手を動かすことで暗記をしようとした場合、机に座り、参考書とノートを開き、ペンを持つことではじめてスタートします。
それに対して音読は参考書さえ開けば机に座っていなくてもできてしまうため、場所を選ばず、少し体を動かしながら行うこともできます。
あまりやる気が起きないときなどに取り組むことで、脳が刺激されてやっているうちに本格的な勉強モードになることも期待できます。
また、机に向かった勉強に飽きてしまったときに気分転換として取り入れてみることもオススメです。
音読の効果的なやり方
効果的なやり方① ただ口に出しているだけになっていないか確認
音読は、その意味を理解しながら読み進めないと効果が半減してしまいます。
例えば本や教科書を黙読しているとき、気がついたらなんとなく目で文字を追っていただけで内容が何も頭に入っていなかったという経験はないでしょうか。
音読は声に出すため黙読と比べれば集中しやすいですが、 やはり慣れてくるとただ無心で読み上げるだけになってしまいます。こうなると、せっかく音読をしているのに効果半減です。
そうならないためには、自分が音読している文章全体、さらには使われている言葉の一つひとつが理解できていることを確認しながら進めることが大切です。
効果的なやり方② 文章を音読する
音読は、 暗記したい単語や用語が含まれた文章を頭のなかで理解しながら行うと効果的です。
たとえば単語帳にある単語と意味をただ上から読むよりも、その単語を含んだ例文を音読するとその 単語の音だけでなく意味や使い方などが感覚として記憶されやすくなります。さらに、他の単語に応用できたりもします。

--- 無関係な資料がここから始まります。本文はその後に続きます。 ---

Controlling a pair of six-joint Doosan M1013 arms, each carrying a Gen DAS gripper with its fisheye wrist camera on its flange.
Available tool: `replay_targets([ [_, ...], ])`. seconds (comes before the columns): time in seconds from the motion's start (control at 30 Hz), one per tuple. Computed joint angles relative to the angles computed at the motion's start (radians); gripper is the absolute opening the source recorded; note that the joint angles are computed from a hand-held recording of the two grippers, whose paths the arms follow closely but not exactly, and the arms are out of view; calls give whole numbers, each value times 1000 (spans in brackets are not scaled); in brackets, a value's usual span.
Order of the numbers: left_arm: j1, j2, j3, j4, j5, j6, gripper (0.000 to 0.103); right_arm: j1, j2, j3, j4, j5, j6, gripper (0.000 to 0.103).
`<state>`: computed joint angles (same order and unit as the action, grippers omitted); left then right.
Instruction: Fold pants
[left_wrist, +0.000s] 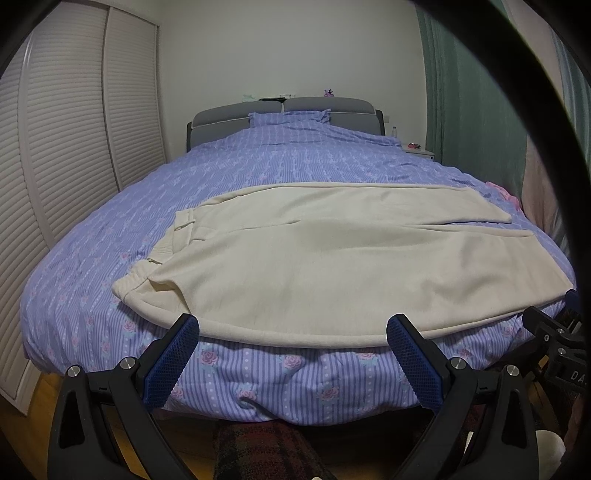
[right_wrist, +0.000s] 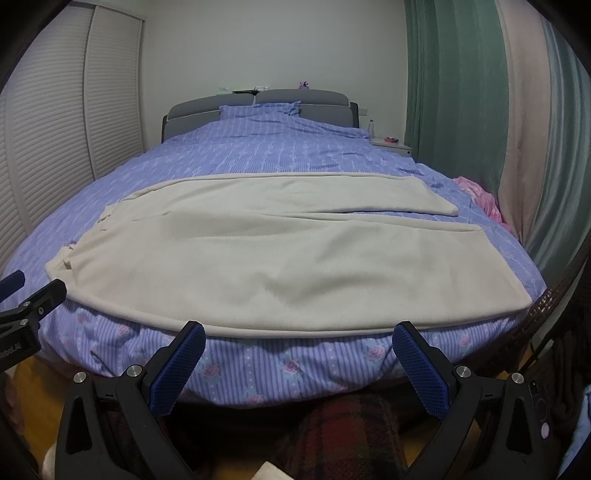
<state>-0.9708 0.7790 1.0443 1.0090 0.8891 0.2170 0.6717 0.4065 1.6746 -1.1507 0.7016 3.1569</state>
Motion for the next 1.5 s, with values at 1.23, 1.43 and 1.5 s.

切り離された単語ではない英文に多く触れることは、暗記をすることにとどまらず英語の文章自体に馴染みがもてることにもつながります。
さらには 読解やリスニング能力に対してもよい影響を与えます。
文章に馴染みがもてるという点においては漢文古文にでも同様のことが言えます。
英単語や古文単語、歴史用語など、それぞれ読み方や意味を音読によって覚えた後、実際に手を動かして書けるようにすると、より簡単で効率的に暗記ができるようになります。
効果的なやり方③ 大きな声で音読する
特に英語の場合、いざ音読をしようとすると場合周りの人や家族に聞かれることがなんとなく恥ずかしく、ぼそぼそと小さい声になってしまう人は多いです。
しかしハキハキと大きな声で行ったり、さらには歌にのせたりすると暗記量が増えるという研究結果があります。

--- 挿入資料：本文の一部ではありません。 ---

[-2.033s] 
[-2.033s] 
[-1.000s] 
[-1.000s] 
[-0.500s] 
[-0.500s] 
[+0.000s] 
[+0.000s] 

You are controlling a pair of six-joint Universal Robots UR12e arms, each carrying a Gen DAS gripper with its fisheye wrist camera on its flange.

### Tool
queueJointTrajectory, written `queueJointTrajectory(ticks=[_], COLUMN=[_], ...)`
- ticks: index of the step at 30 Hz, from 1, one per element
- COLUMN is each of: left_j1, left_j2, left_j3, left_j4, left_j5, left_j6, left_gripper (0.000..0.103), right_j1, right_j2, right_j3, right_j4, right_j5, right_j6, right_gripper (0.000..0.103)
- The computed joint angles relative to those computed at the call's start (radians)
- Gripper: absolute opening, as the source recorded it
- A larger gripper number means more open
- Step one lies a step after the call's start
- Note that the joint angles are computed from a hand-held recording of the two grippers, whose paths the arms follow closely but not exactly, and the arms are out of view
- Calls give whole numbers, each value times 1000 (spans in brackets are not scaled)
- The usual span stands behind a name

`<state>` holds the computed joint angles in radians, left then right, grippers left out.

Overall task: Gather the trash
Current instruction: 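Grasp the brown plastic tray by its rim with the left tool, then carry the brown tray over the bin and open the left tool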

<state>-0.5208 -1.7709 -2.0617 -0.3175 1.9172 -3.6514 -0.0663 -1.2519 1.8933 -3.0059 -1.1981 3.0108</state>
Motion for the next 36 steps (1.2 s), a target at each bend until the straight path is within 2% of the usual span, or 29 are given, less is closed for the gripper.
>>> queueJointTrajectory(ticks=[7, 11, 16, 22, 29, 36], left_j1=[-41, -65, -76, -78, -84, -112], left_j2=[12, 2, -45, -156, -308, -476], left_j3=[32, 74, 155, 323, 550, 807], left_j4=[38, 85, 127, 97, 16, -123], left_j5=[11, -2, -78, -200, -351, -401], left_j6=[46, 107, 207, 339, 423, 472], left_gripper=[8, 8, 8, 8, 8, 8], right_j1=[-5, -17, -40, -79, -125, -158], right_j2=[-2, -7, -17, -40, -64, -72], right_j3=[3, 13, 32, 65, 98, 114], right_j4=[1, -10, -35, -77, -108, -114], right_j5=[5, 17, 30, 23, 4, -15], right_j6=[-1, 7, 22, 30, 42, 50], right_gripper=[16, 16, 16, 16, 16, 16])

自信をもってはっきりと声に出す、また楽しんでみようといった気軽な気持ちで取り組むことを少し意識してみてください。
慣れてくれば、音読に限らず発表の場面などで意外な効果が得られるかもしれません。
まとめ
いかがでしたか。これまでの話をふまえると、暗記をするうえで音読を利用しないのはとてももったいないと感じるのではないでしょうか。
少し述べましたが音読ばかりやれば完璧に暗記ができるというわけではありません。
テストは記述式が多くありますから、暗記したものを自分の手で書けるかどうかをしっかり確認しておく必要があります。
普段の勉強に音読を取り入れてより効率的な暗記に役立ててみてください。